Cosa serve all’istituzione pubblica per essere effettivamente coraggiosa, non conformista o omologante? Parte della questione sembra provenire dallo stesso ruolo che alle istituzioni è richiesto, quello cioè di “raccoglitore” del più vasto pubblico, che rischia di sacrificarne l’anima più avanguardista in favore di una banalizzazione dei contenuti. È possibile slegarsi da rapporti di potere e dipendenza che spesso si creano sia con le amministrazioni pubbliche che con il mercato, per favorire lo sviluppo di luoghi di conoscenza autonomi e radicali?

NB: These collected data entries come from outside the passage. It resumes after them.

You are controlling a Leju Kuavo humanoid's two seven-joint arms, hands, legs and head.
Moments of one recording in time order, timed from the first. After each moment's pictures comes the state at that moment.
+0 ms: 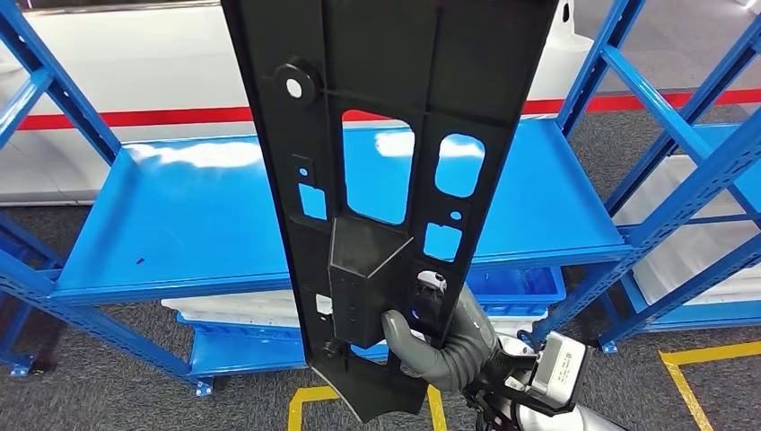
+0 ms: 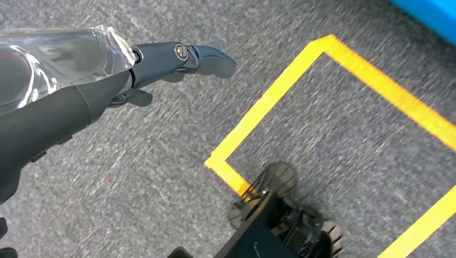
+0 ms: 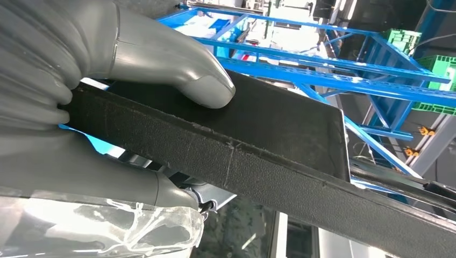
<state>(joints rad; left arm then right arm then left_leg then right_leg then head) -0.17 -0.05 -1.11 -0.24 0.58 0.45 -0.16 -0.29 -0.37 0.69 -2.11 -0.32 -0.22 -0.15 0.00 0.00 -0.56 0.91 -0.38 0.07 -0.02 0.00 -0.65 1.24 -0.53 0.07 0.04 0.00</state>
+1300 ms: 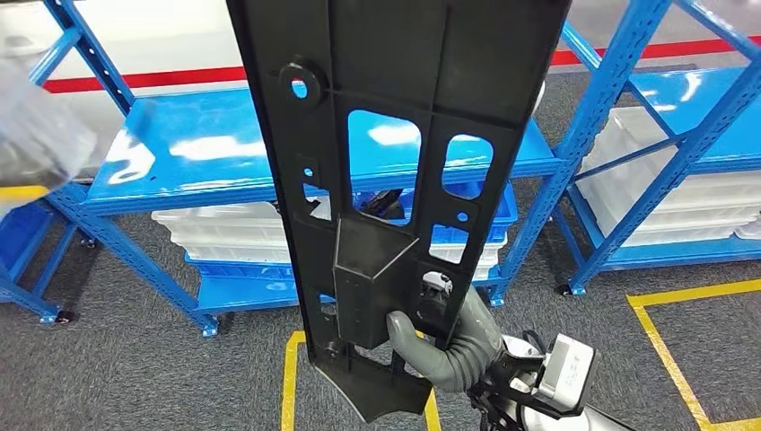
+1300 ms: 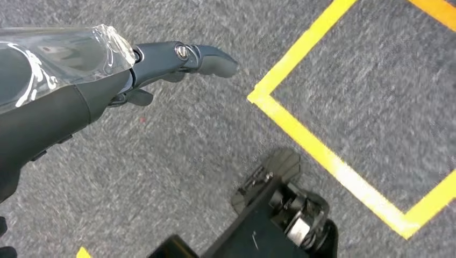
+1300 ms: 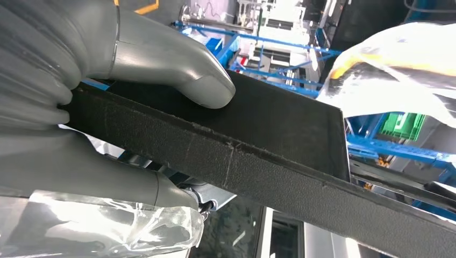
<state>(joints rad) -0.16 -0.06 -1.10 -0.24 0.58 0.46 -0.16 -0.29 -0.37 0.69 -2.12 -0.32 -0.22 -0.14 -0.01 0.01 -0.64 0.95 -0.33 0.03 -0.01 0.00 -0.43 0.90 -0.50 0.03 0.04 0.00</state>
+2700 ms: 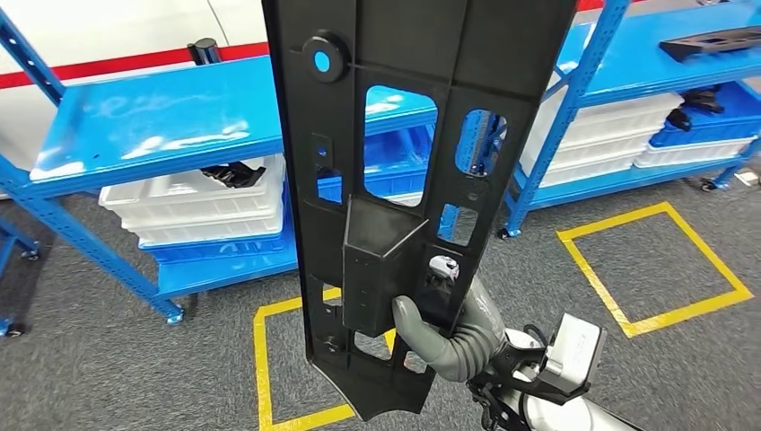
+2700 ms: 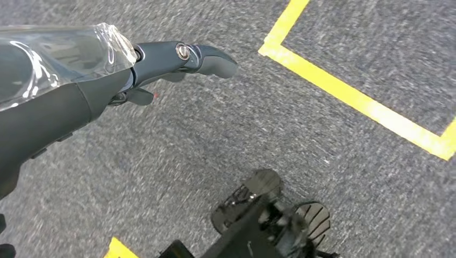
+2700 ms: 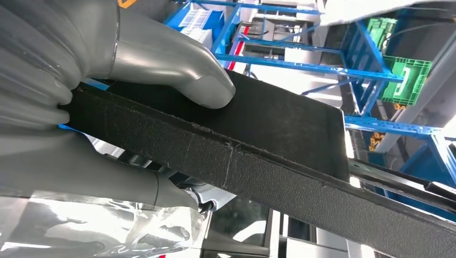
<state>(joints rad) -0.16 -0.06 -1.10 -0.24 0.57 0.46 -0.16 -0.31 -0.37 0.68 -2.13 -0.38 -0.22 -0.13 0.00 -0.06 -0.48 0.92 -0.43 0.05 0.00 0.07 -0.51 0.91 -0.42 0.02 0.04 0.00</state>
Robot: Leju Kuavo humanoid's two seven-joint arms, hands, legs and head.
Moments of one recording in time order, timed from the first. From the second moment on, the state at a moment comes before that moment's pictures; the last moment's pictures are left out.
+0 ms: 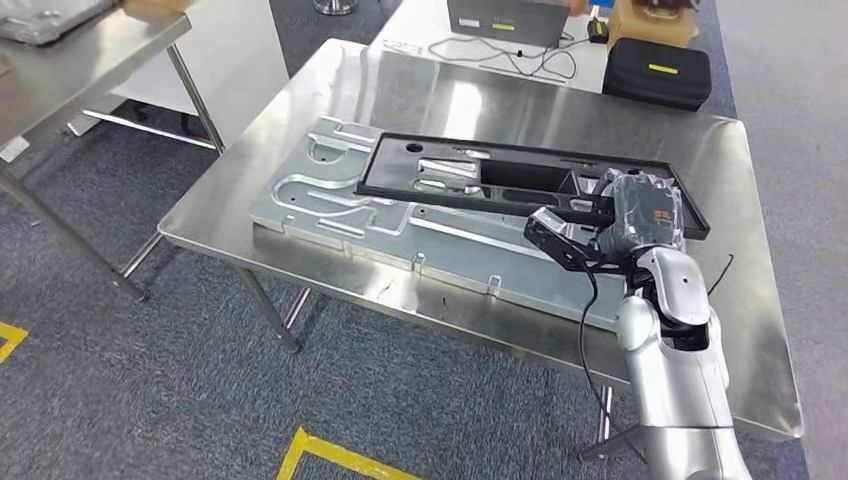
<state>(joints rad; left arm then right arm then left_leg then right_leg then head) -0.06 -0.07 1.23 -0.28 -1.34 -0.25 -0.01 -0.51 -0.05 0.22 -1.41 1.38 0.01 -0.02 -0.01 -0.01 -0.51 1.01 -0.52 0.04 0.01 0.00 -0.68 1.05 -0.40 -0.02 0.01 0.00</state>
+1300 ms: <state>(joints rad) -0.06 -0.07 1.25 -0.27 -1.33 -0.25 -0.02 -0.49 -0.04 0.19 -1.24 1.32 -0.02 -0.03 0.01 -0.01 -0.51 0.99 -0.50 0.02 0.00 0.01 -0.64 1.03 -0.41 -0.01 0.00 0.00</state>
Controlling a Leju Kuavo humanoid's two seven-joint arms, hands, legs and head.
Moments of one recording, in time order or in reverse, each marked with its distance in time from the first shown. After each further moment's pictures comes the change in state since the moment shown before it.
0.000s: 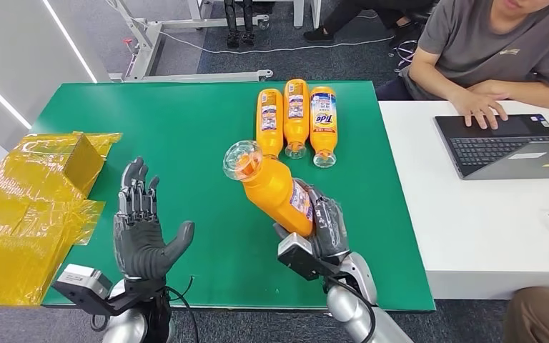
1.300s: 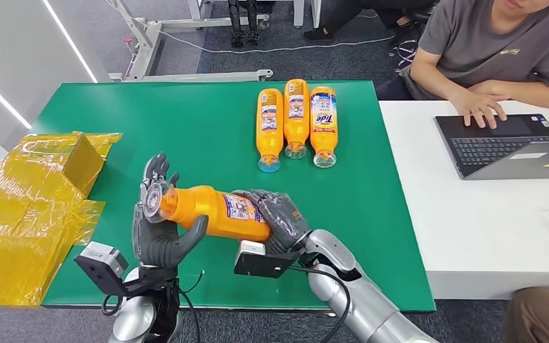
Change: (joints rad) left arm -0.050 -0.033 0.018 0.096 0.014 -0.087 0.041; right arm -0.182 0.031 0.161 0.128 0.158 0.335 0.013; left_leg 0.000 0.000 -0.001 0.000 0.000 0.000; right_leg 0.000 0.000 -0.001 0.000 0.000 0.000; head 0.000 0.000
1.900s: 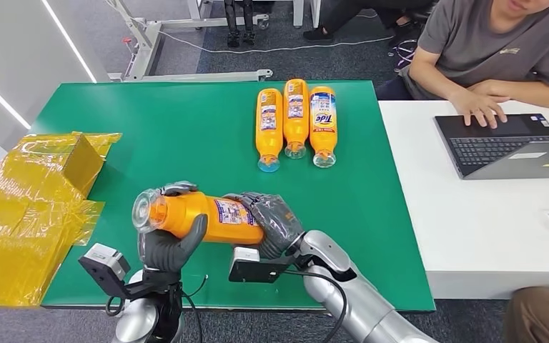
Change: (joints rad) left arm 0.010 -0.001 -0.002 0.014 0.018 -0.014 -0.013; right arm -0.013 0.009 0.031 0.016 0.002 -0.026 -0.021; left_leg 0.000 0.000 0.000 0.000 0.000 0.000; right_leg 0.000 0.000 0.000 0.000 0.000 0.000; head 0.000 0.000
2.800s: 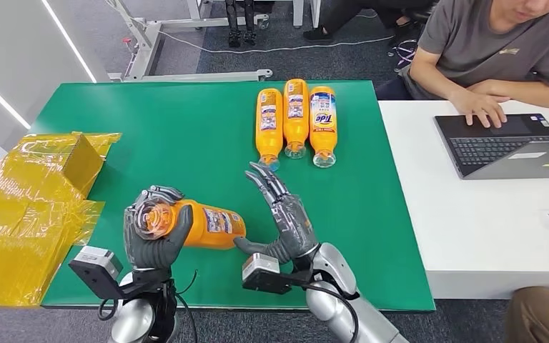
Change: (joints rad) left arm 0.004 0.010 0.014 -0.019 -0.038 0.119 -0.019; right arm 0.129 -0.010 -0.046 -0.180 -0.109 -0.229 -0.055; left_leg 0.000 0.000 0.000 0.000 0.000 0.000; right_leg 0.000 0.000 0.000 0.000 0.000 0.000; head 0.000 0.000
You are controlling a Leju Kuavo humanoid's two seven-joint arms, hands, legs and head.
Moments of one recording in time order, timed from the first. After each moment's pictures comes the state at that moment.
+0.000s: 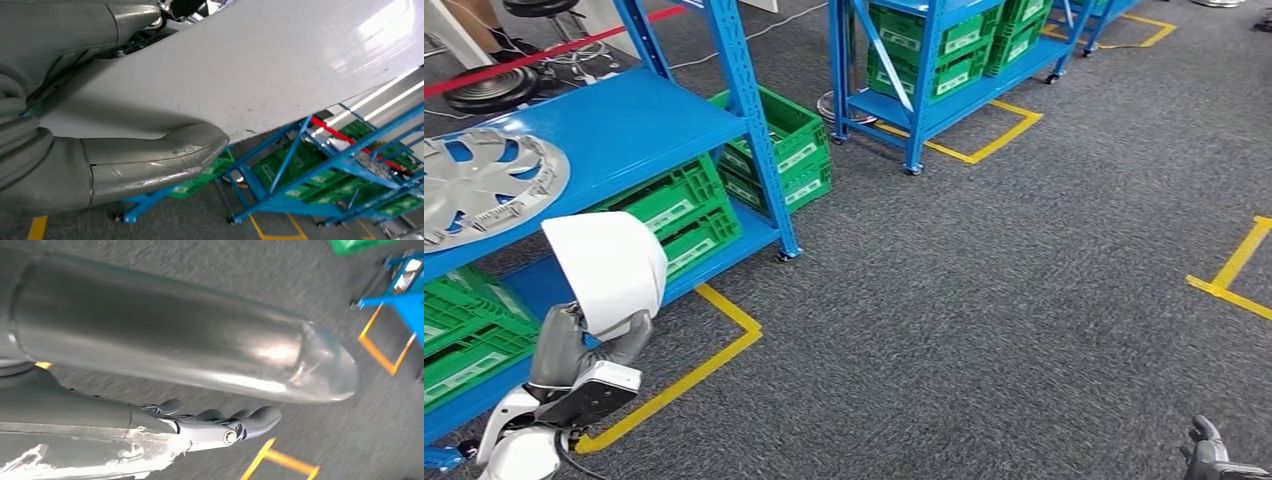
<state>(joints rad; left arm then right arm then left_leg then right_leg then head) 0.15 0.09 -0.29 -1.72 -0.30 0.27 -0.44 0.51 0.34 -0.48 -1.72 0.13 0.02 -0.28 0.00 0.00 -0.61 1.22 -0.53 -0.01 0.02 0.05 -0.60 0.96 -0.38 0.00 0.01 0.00</state>
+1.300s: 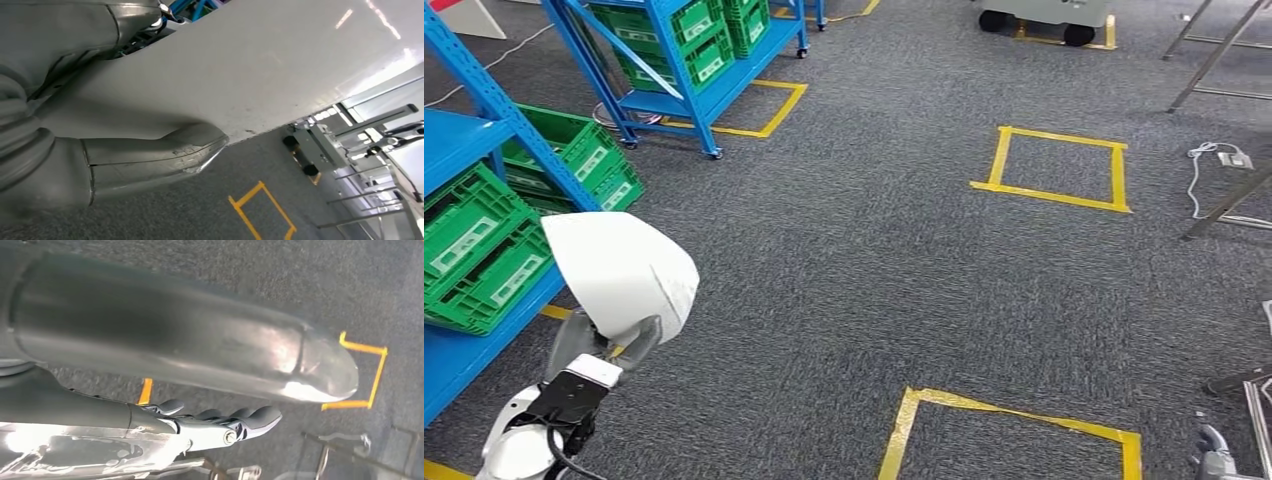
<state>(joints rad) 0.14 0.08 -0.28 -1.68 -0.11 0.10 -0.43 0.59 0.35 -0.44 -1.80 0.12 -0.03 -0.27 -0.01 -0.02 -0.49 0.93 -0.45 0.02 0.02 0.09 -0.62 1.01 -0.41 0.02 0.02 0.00</state>
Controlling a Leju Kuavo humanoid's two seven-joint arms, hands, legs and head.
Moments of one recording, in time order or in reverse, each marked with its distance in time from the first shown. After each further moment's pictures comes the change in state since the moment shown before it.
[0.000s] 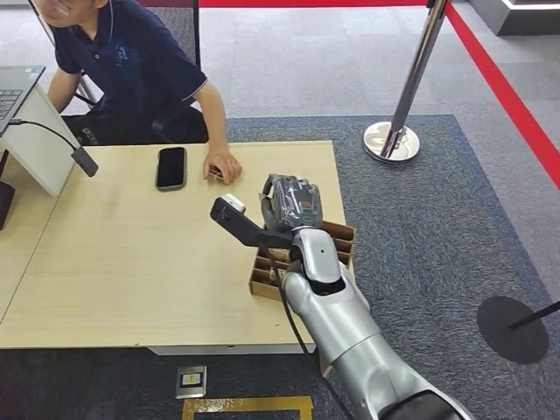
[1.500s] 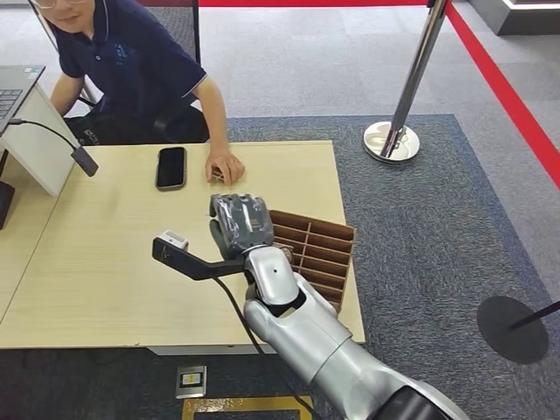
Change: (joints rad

Si è trattato di un tavolo dalla composizione eterogenea, che ha lavorato su un piano teorico di produzione di pensiero e di costanti traduzioni di sistemi di linguaggio. Riflettere insieme sul “coraggio delle istituzioni” ha significato abitare una forma di scomodità e permettersi posizioni di contrasto aperto che sono state molto produttive e hanno messo in discussione una serie di posizionamenti individuali e professionali di partenza. 
Il tavolo aveva un tema complesso, e ci si è concentrati quindi innanzitutto su di una parte analitica, a partire dalla definizione di istituzione come la “cristallizzazione di un processo negoziale tra portatori di interesse che rappresentano sistemi di potere diversi, simbolico, economico, politico, a loro volta intessuti di discorsi”. 
Alla luce di questa definizione, si è scelto di dedicarsi esclusivamente alle istituzioni artistiche pubbliche, prendendo atto innanzitutto della feroce ristrutturazione in corso in questo momento nel sistema dell’arte in Italia, che sta sottraendo o depotenziando la dimensione artistica istituzionale, come è stato rilevato in particolare da chi lavora all’interno di istituzioni pubbliche: un senso di spossessamentto e indebolimento complessivo, in alcuni casi accompagnato da fragilità che riguardano temi di governance. Intendendo l’istituzione come un sistema complesso e negoziale, e alla luce di queste criticità, si è lavorato quindi su di una possibile precisazione del “coraggio” richiesto alle istituzioni artistiche, intendendolo nel senso della parresia, termine che etimologicamente ha a che fare con l’orientamento oltre che con la verità.
premesse
Due prospettive di “coraggio” 

Nello sviluppare delle prospettive e indicare delle direzioni di lavoro possibili, ci si è concentrati quindi sulla necessità di ripensare le istituzioni: questo ha portato da un lato alla necessità di pensare lo smantellamento delle istituzioni esistenti, là dove le condizioni in cui lavorano sono di pura conservazione dell’esistente, e dall’altro a quella di istituire nuove istituzioni. L’altra forma di “coraggio” delle istituzioni su cui si è lavorato riguarda invece, accanto al ripensamento radicale delle istituzioni stesse, la qualità del loro rapporto con gli artisti e le pratiche artistiche, e quindi il coraggio necessario a sostenere realmente gli artisti, anche quando i loro progetti presentano degli aspetti di “scomodità” per le istituzioni.
proposte
Traiettorie e proposte 

Sul fronte del ripensamento delle istituzioni e della necessità di nuove fasi istituenti, la discussione ha toccato innanzitutto il con chi ripensare le istituzioni artistiche – quindi il rapporto con la comunità e i privati – per poi concentrarsi sui processi istituenti e in particolare sulla necessità di inserirvi una variabile tempo. 
Un’istituzione non è istituita solo nel momento della sua fondazione ma ha bisogno di passare attraverso nuove fasi istituenti, di verificare la propria mission, le proprie modalità di lavoro, la propria stessa esistenza, regolarmente nel tempo: è qualcosa che accade raramente, e assistiamo quindi a istituzioni che sono enormemente invecchiate e non riescono a stare a passo con una società che è cambiata molto. 
Sul fronte del rapporto con gli artisti, ci si è confrontati molto sulla differenza o meno tra istituzioni pubbliche e private, spesso sovrapposte almeno nel modo in cui dialogano con il sistema economico e del mercato, concludendo che è necessario ribadire una linea di demarcazione più netta, almeno nel senso che un’istituzione pubblica dovrebbe per prima cosa proteggere gli spazi i tempi e i modi della ricerca artistica, creando le condizioni necessarie perché questa possa prendere forma.